### Data records
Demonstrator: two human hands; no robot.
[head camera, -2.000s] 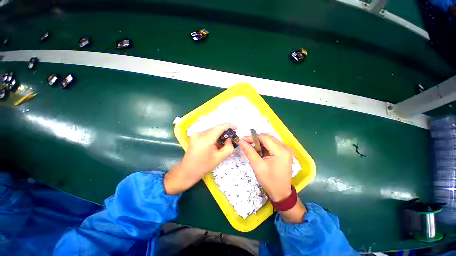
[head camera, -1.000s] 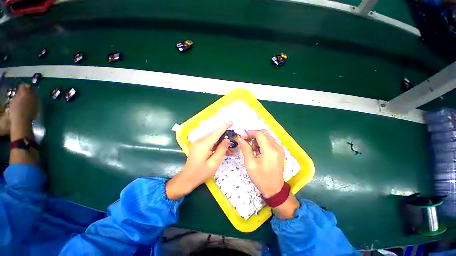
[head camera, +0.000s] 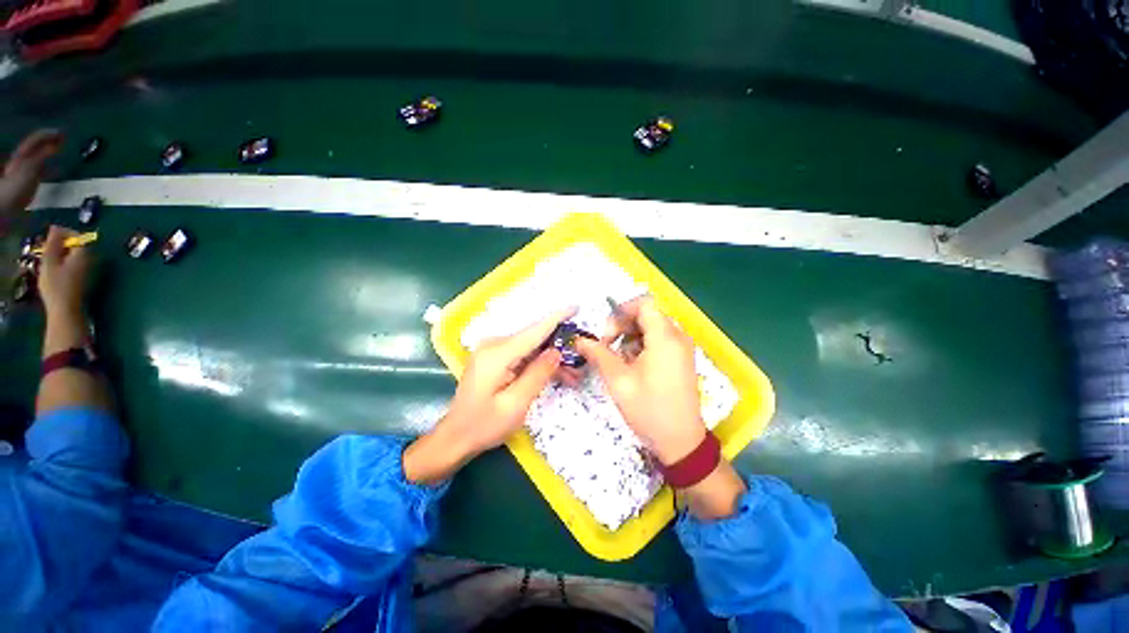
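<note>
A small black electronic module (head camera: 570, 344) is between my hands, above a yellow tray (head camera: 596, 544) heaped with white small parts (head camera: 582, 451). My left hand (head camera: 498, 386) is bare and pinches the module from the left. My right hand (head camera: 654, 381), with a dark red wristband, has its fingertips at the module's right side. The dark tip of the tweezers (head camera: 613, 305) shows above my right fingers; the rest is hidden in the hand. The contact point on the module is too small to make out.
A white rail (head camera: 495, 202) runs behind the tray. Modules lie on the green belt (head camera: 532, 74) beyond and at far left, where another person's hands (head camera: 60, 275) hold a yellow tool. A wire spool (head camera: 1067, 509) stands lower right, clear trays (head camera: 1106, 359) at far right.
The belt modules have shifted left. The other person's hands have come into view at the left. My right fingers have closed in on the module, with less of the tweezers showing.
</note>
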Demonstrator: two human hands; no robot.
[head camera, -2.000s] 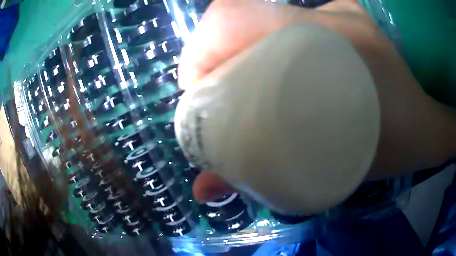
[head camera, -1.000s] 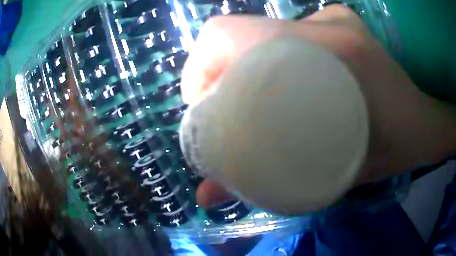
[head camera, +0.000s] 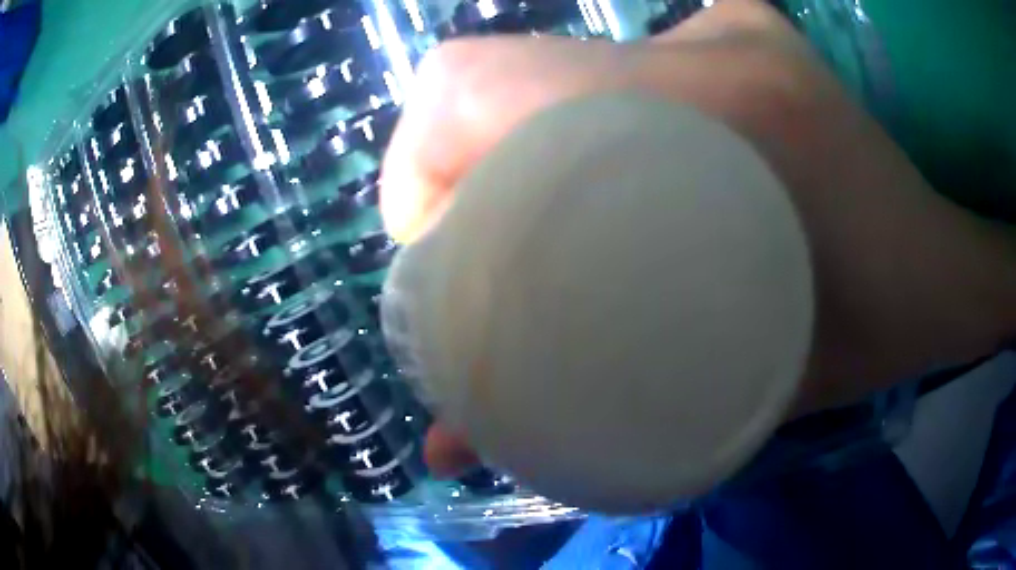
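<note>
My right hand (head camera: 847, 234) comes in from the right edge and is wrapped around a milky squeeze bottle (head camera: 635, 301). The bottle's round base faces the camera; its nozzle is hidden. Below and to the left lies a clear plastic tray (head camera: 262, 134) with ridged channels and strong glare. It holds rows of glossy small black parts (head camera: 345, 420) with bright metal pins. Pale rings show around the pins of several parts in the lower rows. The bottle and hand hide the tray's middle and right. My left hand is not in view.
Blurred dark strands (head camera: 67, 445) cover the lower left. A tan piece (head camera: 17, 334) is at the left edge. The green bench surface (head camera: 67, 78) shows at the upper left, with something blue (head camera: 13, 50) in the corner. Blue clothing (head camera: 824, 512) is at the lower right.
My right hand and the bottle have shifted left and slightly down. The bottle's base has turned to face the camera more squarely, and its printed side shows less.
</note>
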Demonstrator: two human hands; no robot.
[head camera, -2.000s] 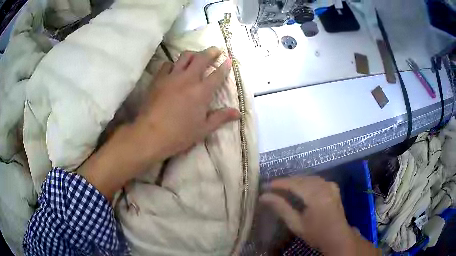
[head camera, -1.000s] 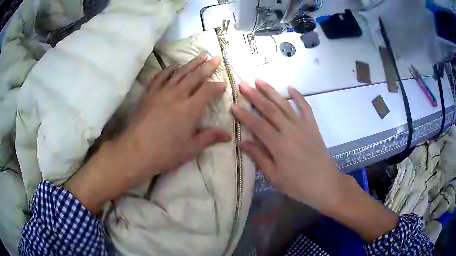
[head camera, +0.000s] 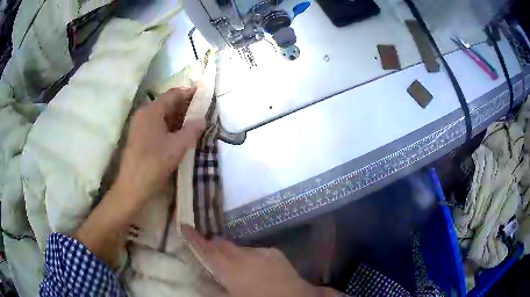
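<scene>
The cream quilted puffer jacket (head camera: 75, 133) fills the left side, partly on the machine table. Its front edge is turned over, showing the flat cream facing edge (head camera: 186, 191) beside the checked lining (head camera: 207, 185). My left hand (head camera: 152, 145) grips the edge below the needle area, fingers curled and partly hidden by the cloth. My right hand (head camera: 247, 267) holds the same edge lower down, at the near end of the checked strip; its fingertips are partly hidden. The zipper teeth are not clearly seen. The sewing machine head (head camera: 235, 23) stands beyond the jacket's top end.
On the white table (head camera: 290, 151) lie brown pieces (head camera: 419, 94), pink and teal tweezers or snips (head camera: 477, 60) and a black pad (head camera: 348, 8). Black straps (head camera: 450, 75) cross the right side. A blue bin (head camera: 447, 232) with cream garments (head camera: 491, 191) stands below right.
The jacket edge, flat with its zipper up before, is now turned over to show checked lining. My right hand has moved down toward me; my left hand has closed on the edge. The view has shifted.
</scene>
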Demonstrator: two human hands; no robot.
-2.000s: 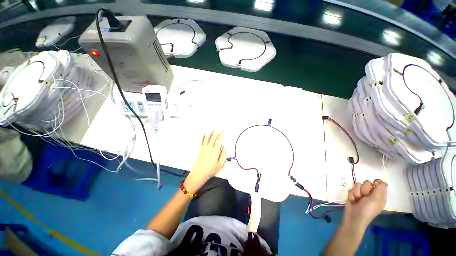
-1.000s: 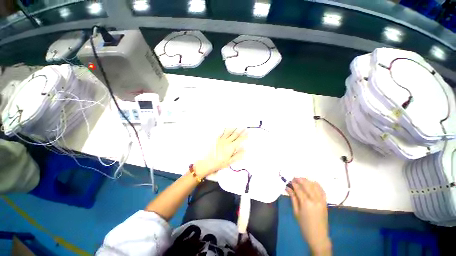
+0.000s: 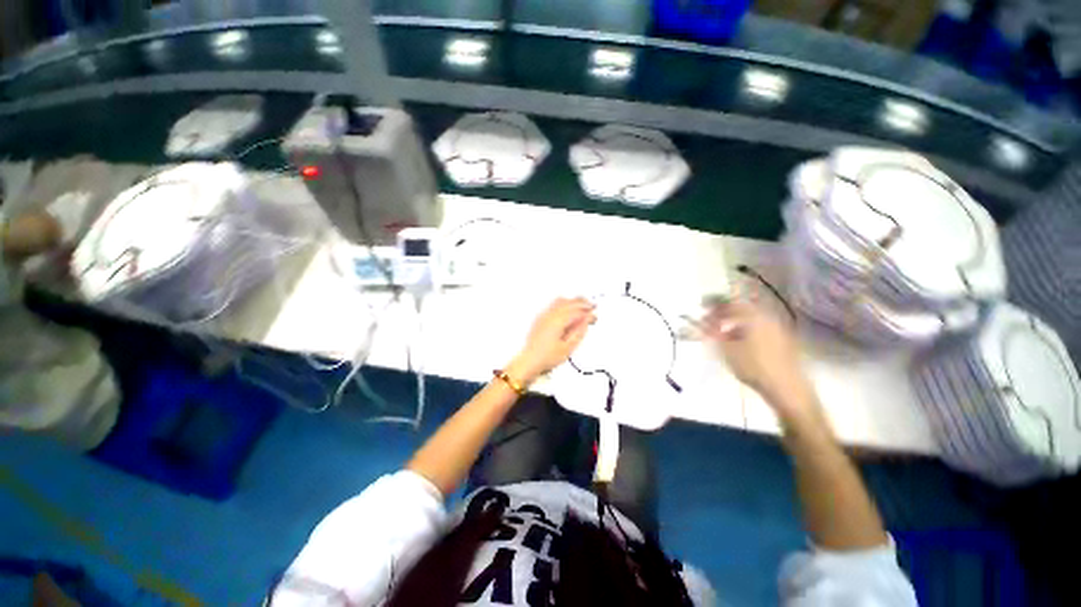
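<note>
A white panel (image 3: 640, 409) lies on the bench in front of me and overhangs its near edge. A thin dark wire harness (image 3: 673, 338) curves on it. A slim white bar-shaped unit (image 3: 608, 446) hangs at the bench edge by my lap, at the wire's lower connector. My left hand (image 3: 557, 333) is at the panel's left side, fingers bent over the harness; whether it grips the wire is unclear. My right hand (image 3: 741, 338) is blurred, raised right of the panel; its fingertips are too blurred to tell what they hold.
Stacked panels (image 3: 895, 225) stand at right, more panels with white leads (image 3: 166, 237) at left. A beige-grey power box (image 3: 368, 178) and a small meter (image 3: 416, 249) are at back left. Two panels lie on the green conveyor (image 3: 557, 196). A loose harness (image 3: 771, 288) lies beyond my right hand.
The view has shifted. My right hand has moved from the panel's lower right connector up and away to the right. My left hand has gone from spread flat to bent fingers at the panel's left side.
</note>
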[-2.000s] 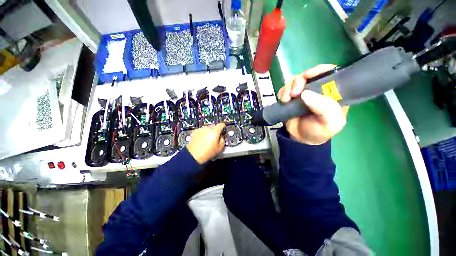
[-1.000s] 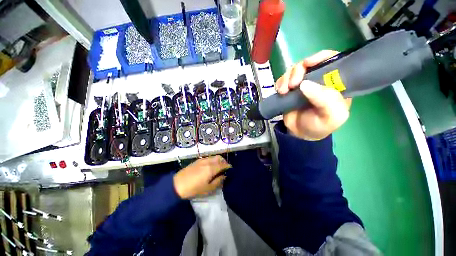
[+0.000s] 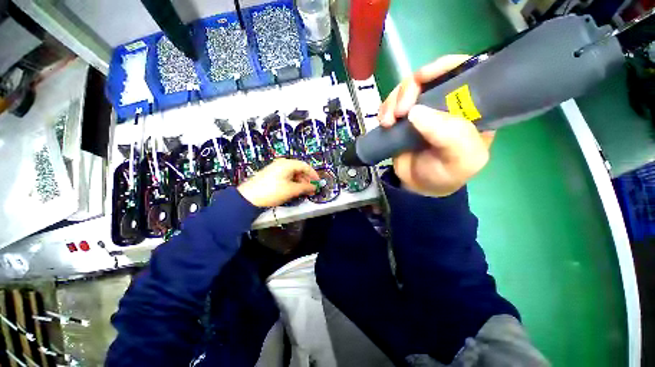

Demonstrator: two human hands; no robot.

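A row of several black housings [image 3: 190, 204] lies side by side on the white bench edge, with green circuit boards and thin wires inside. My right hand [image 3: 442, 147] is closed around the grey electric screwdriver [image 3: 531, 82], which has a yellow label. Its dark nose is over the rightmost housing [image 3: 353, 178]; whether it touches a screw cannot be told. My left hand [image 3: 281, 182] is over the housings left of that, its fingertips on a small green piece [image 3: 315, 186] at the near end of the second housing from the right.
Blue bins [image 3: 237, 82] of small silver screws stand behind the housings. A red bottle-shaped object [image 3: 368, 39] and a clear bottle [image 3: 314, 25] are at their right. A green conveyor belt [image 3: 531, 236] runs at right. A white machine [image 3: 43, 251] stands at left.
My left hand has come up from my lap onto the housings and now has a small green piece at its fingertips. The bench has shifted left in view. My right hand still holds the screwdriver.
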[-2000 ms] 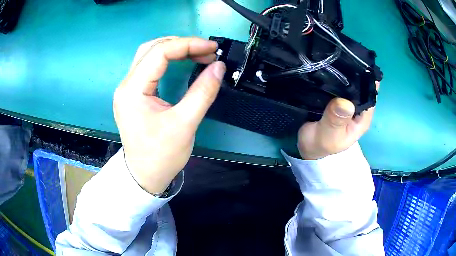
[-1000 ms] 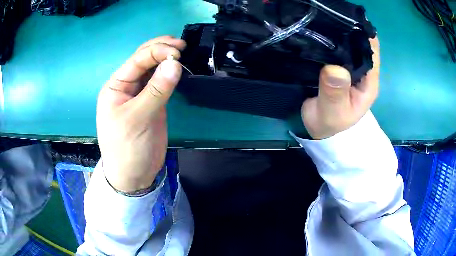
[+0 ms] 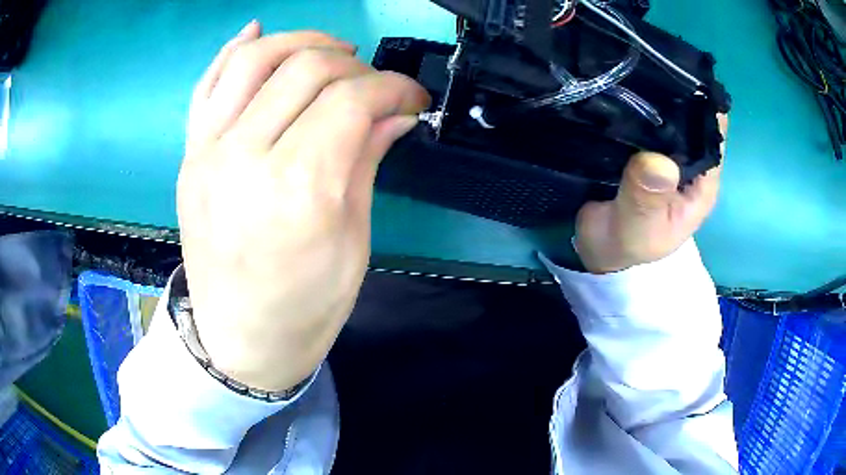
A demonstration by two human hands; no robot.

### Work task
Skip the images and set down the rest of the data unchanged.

### Your solution
Demonstrator: two human hands; no robot.
[head camera, -2.000s] 
[head camera, -1.000s] 
[head camera, +0.000s] 
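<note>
A small black electronic module (head camera: 570, 344) is between my hands, above a yellow tray (head camera: 596, 544) heaped with white small parts (head camera: 582, 451). My left hand (head camera: 498, 386) is bare and pinches the module from the left. My right hand (head camera: 654, 381), with a dark red wristband, has its fingertips at the module's right side. The dark tip of the tweezers (head camera: 613, 305) shows above my right fingers; the rest is hidden in the hand. The contact point on the module is too small to make out.
A white rail (head camera: 495, 202) runs behind the tray. Modules lie on the green belt (head camera: 532, 74) beyond and at far left, where another person's hands (head camera: 60, 275) hold a yellow tool. A wire spool (head camera: 1067, 509) stands lower right, clear trays (head camera: 1106, 359) at far right.
The belt modules have shifted left. The other person's hands have come into view at the left. My right fingers have closed in on the module, with less of the tweezers showing.
</note>
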Demonstrator: two human hands; no robot.
[head camera, -2.000s] 
[head camera, -1.000s] 
[head camera, +0.000s] 
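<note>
My right hand (head camera: 847, 234) comes in from the right edge and is wrapped around a milky squeeze bottle (head camera: 635, 301). The bottle's round base faces the camera; its nozzle is hidden. Below and to the left lies a clear plastic tray (head camera: 262, 134) with ridged channels and strong glare. It holds rows of glossy small black parts (head camera: 345, 420) with bright metal pins. Pale rings show around the pins of several parts in the lower rows. The bottle and hand hide the tray's middle and right. My left hand is not in view.
Blurred dark strands (head camera: 67, 445) cover the lower left. A tan piece (head camera: 17, 334) is at the left edge. The green bench surface (head camera: 67, 78) shows at the upper left, with something blue (head camera: 13, 50) in the corner. Blue clothing (head camera: 824, 512) is at the lower right.
My right hand and the bottle have shifted left and slightly down. The bottle's base has turned to face the camera more squarely, and its printed side shows less.
</note>
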Demonstrator: two human hands; no robot.
[head camera, -2.000s] 
[head camera, -1.000s] 
[head camera, +0.000s] 
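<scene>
The cream quilted puffer jacket (head camera: 75, 133) fills the left side, partly on the machine table. Its front edge is turned over, showing the flat cream facing edge (head camera: 186, 191) beside the checked lining (head camera: 207, 185). My left hand (head camera: 152, 145) grips the edge below the needle area, fingers curled and partly hidden by the cloth. My right hand (head camera: 247, 267) holds the same edge lower down, at the near end of the checked strip; its fingertips are partly hidden. The zipper teeth are not clearly seen. The sewing machine head (head camera: 235, 23) stands beyond the jacket's top end.
On the white table (head camera: 290, 151) lie brown pieces (head camera: 419, 94), pink and teal tweezers or snips (head camera: 477, 60) and a black pad (head camera: 348, 8). Black straps (head camera: 450, 75) cross the right side. A blue bin (head camera: 447, 232) with cream garments (head camera: 491, 191) stands below right.
The jacket edge, flat with its zipper up before, is now turned over to show checked lining. My right hand has moved down toward me; my left hand has closed on the edge. The view has shifted.
</scene>
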Demonstrator: two human hands; no robot.
-2.000s: 
-1.000s: 
+0.000s: 
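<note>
A white panel (image 3: 640, 409) lies on the bench in front of me and overhangs its near edge. A thin dark wire harness (image 3: 673, 338) curves on it. A slim white bar-shaped unit (image 3: 608, 446) hangs at the bench edge by my lap, at the wire's lower connector. My left hand (image 3: 557, 333) is at the panel's left side, fingers bent over the harness; whether it grips the wire is unclear. My right hand (image 3: 741, 338) is blurred, raised right of the panel; its fingertips are too blurred to tell what they hold.
Stacked panels (image 3: 895, 225) stand at right, more panels with white leads (image 3: 166, 237) at left. A beige-grey power box (image 3: 368, 178) and a small meter (image 3: 416, 249) are at back left. Two panels lie on the green conveyor (image 3: 557, 196). A loose harness (image 3: 771, 288) lies beyond my right hand.
The view has shifted. My right hand has moved from the panel's lower right connector up and away to the right. My left hand has gone from spread flat to bent fingers at the panel's left side.
</note>
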[-2.000s] 
[-1.000s] 
[+0.000s] 

Demonstrator: two human hands; no robot.

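A row of several black housings [image 3: 190, 204] lies side by side on the white bench edge, with green circuit boards and thin wires inside. My right hand [image 3: 442, 147] is closed around the grey electric screwdriver [image 3: 531, 82], which has a yellow label. Its dark nose is over the rightmost housing [image 3: 353, 178]; whether it touches a screw cannot be told. My left hand [image 3: 281, 182] is over the housings left of that, its fingertips on a small green piece [image 3: 315, 186] at the near end of the second housing from the right.
Blue bins [image 3: 237, 82] of small silver screws stand behind the housings. A red bottle-shaped object [image 3: 368, 39] and a clear bottle [image 3: 314, 25] are at their right. A green conveyor belt [image 3: 531, 236] runs at right. A white machine [image 3: 43, 251] stands at left.
My left hand has come up from my lap onto the housings and now has a small green piece at its fingertips. The bench has shifted left in view. My right hand still holds the screwdriver.
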[-2000 ms] 
[-1000 ms] 
[+0 ms] 
A demonstration by two human hands; no robot.

This answer has now been given in full.